[Stored data]

━━━━━━━━━━

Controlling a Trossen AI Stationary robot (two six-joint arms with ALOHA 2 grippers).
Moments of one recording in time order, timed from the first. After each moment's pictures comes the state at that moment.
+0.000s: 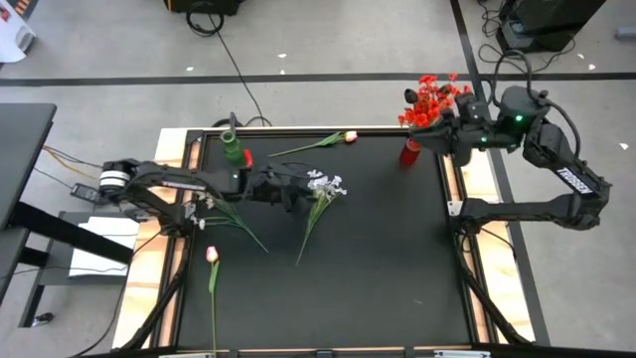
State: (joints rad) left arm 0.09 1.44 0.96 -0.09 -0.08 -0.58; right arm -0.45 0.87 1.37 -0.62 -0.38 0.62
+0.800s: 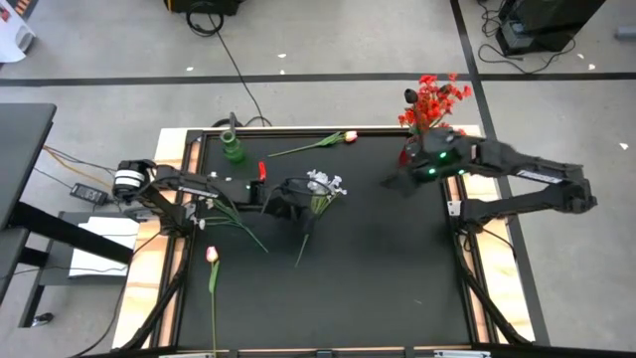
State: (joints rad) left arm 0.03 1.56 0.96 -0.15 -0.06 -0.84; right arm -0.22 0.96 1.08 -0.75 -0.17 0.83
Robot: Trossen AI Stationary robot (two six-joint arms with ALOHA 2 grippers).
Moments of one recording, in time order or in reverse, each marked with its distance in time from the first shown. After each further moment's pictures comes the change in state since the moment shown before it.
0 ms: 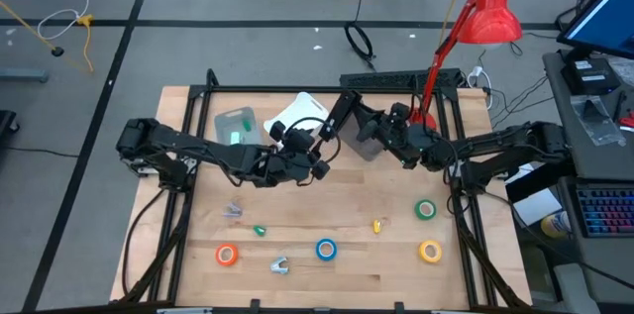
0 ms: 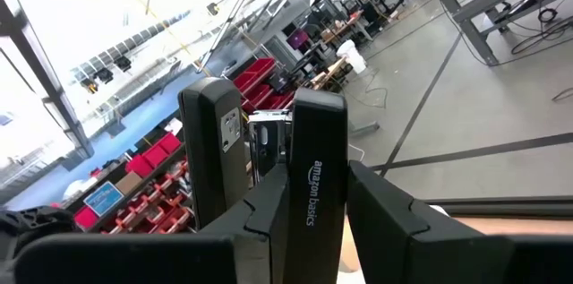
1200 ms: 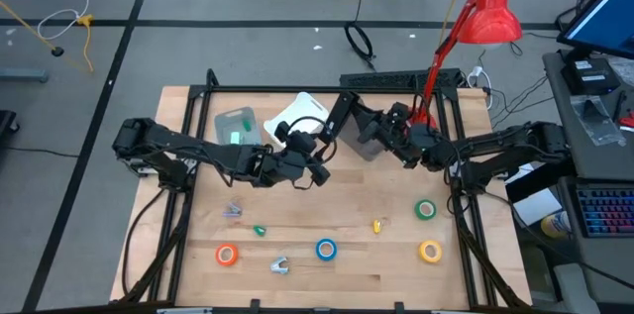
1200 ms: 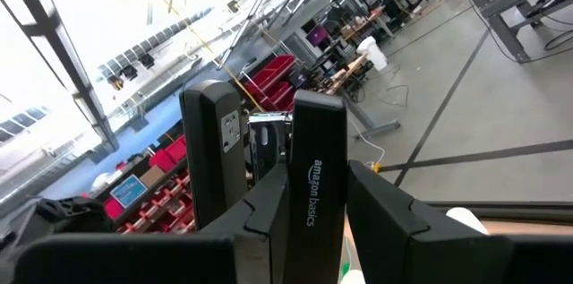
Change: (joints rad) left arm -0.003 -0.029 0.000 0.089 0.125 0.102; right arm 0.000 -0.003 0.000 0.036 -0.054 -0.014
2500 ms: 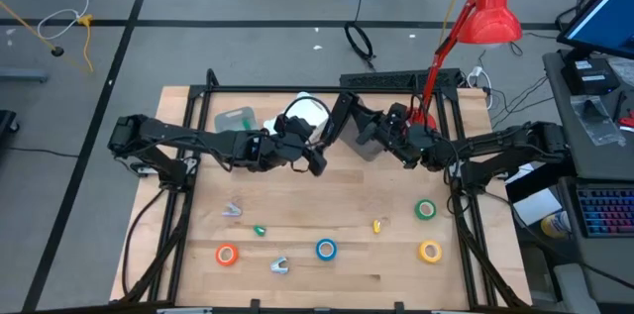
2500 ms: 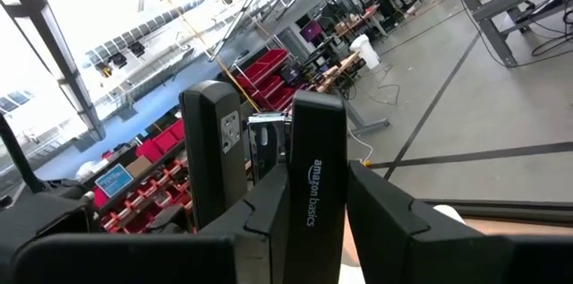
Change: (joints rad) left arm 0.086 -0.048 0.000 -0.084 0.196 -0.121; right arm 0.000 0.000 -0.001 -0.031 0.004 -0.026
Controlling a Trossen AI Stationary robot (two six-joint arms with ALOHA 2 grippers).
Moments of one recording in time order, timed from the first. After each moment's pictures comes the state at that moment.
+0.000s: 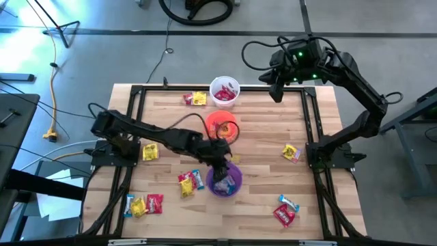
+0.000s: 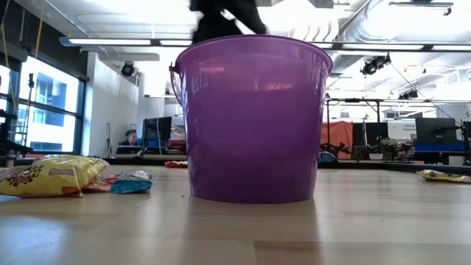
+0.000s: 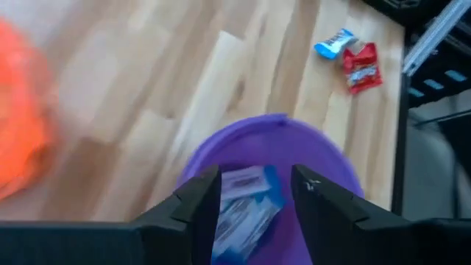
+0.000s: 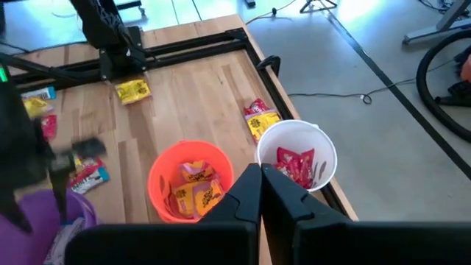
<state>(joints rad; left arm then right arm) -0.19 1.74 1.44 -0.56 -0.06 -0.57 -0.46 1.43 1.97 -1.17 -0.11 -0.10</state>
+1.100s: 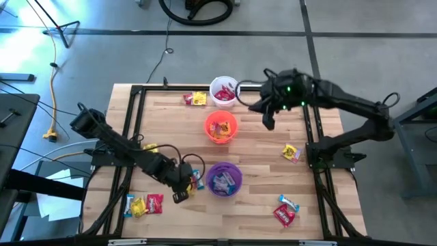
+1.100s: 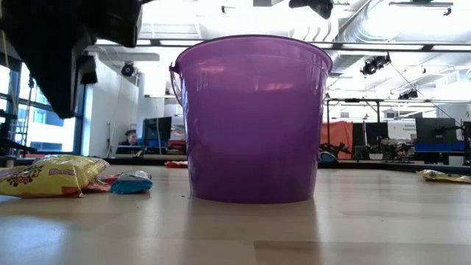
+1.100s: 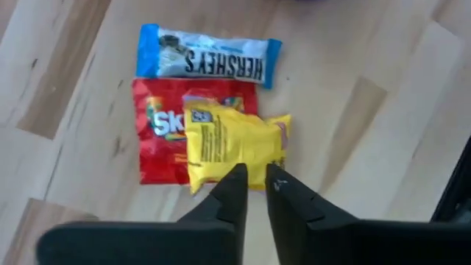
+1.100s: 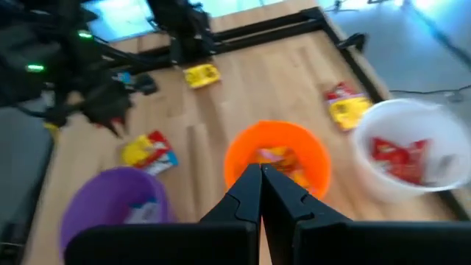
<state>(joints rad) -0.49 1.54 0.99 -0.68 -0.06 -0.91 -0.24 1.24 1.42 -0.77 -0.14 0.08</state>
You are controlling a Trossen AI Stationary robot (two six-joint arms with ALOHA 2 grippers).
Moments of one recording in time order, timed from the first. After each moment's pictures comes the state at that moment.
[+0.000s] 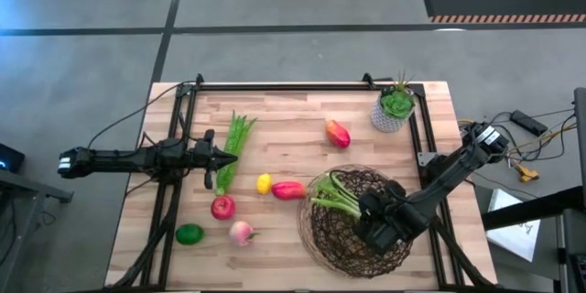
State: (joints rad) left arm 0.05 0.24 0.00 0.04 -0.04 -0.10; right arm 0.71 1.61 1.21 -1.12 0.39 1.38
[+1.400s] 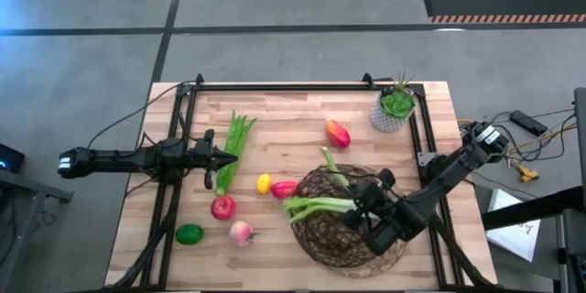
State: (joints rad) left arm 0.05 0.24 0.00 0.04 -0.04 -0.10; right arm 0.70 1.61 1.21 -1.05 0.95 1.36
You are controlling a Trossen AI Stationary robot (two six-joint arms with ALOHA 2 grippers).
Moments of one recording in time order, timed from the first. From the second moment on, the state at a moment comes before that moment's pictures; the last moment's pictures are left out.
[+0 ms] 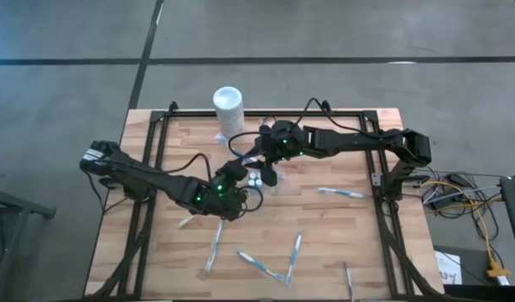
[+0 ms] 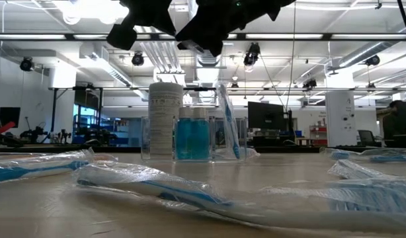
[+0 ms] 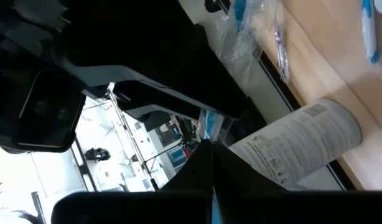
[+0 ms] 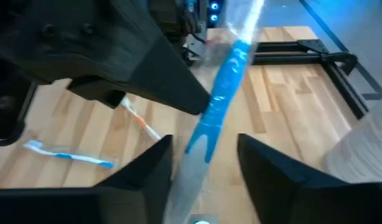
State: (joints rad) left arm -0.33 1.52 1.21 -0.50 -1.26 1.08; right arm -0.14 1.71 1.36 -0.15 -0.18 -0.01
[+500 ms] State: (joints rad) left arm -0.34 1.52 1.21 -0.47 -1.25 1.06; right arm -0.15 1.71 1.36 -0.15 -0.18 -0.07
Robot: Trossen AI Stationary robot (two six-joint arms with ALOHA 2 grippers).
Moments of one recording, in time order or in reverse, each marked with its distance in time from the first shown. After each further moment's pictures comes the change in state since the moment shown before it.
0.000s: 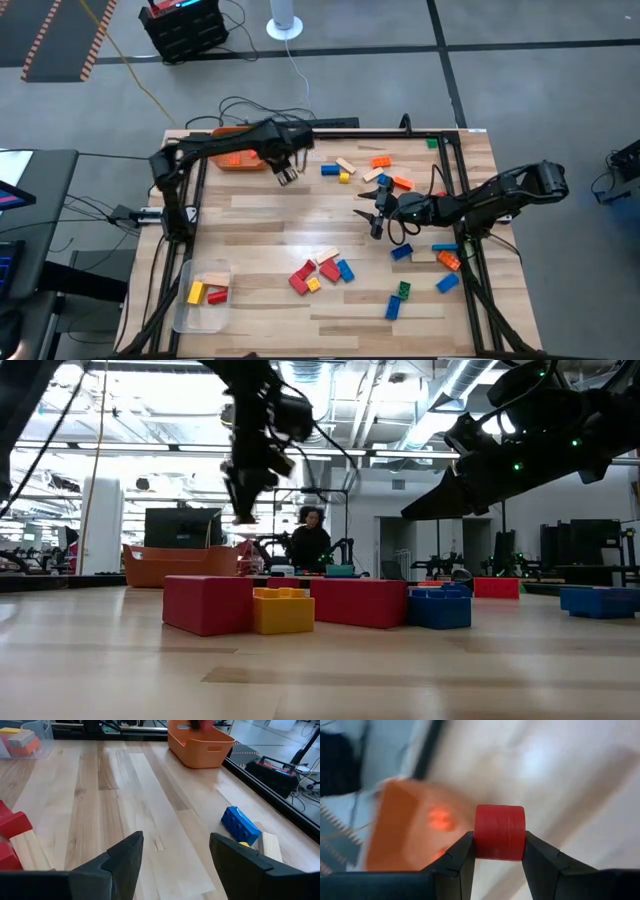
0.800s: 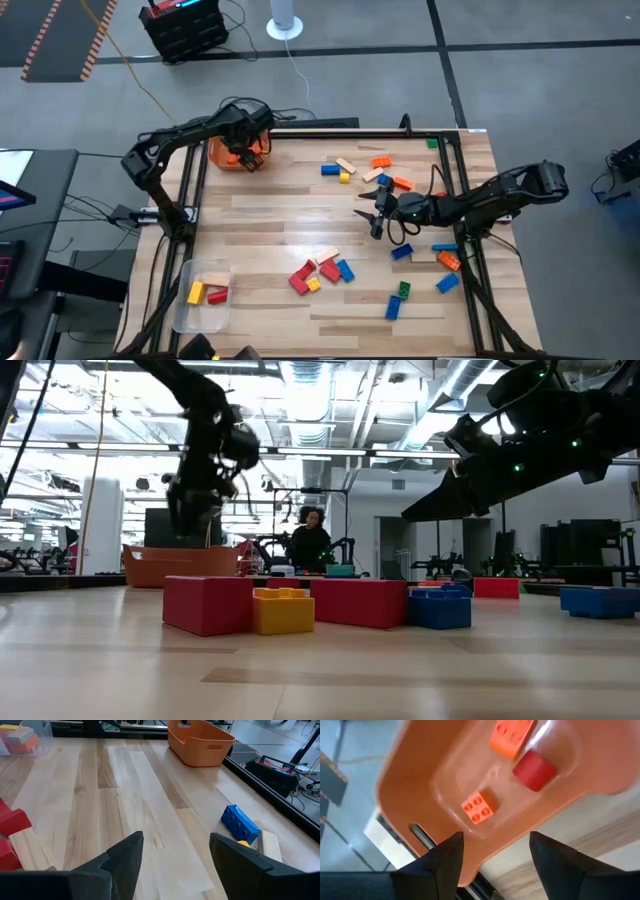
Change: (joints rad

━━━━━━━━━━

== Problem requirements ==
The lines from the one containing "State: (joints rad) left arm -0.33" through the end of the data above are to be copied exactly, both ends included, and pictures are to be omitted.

== Answer section ==
State: (joints rad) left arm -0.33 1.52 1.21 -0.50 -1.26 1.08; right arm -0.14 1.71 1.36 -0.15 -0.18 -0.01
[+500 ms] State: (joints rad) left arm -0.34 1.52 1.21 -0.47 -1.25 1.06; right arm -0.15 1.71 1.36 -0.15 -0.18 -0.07
Robot: Trossen AI Stationary robot (two six-joint arms with ALOHA 2 grippers).
Moments of one recording, in time order or in reverse, each marked with its distance in time from the first shown. After each further moment's pictures comes the change in state since the moment shown before it.
0.000s: 
0.800s: 
Change: (joints rad

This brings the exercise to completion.